The Clinton, Iowa Riverfront, (also known as The Dike by Clintonians) is an area by the Mississippi River in Clinton, Iowa, United States, The riverfront is home to one of Clinton's main attractions the Clinton Area Showboat Theatre. There is a band shell with tennis courts, a child-friendly park, restaurants, an aquatic center, and skate park. Clinton, Iowa is located on the Mississippi River with Illinois opposite on the river.

The Riverfront was built as a solution from the result of a 1965 flood that flooded half of Clinton. Damages were estimated to be five million dollars. Since, it has been put in place, Clinton has been protected from further damage.

In 2005, the City of Clinton was awarded one of the Iowa Great Places Destination grant; A grant that was worth one million dollars to improve the riverfront. With the funds, Clinton updated the existing dike, with parks, recreation, and riverside views.

The Riverfront has parks, food, ball games, shows, and a restaurant called Candlelight Inn that overlooks the Mississippi.
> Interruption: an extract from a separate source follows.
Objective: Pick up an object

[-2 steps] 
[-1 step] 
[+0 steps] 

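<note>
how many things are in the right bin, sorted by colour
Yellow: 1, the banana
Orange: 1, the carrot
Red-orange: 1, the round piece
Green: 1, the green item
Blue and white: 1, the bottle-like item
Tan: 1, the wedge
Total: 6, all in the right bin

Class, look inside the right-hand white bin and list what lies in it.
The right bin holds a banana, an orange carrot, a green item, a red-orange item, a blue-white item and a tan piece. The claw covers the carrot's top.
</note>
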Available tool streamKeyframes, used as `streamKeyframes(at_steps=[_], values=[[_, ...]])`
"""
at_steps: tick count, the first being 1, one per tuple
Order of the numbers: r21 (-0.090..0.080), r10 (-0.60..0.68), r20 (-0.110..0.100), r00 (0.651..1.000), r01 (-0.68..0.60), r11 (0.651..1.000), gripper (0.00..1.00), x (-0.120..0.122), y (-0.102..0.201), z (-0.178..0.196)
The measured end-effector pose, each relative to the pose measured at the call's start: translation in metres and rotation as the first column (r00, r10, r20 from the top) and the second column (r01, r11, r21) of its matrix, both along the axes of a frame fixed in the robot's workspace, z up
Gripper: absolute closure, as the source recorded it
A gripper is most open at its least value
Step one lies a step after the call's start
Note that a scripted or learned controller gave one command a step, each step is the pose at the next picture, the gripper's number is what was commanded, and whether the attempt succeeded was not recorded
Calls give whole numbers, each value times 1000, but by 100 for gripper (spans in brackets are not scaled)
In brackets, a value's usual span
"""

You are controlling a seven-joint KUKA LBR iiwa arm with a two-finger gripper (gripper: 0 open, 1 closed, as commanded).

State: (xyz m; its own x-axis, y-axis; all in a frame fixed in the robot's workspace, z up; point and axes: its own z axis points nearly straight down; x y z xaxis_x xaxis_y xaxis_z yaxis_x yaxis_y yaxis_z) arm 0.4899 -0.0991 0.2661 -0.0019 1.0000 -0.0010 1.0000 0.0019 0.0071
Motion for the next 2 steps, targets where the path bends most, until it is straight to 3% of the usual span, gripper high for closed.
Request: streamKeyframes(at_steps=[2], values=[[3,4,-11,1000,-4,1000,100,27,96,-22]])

Parks include Riverfront Park, Skate Park, and the baseball park known as NelsonCorp Field.

During the summer, people ride their bikes on the bike path, play tennis, swim at the Riverview Pool, eat lunch at the picnic tables, go fishing, use the boat dock and the marina to go out on their boats, camp at the campground, and visit the band shell when there are concerts.

Clinton Showboat Theatre 
The Clinton Area Showboat Theatre was built in 1935. It was created to be a working boat but was converted into a showboat. The boat uses 25-75 tons of coal each day. The city of Clinton bought it in 1966. The cost for an adult season pass is $100. Shows include Forever Plaid, Godspell, The Sound of Music, She Loves Me, and Almost Main.

NelsonCorp Field
Clinton LumberKings are the minor league baseball team in Clinton. They have baseball games in the summer. The LumberKings and the Ashford Saints use NelsonCorp Field for their home games. LumberKings are the single A affiliate of the Seattle Mariners.

Discovery Trail 
The Discovery Trail is a 4.8 mile trail along the riverfront, dedicated to three Clinton county astronauts. It is open all year round and all hours of the day, and is free.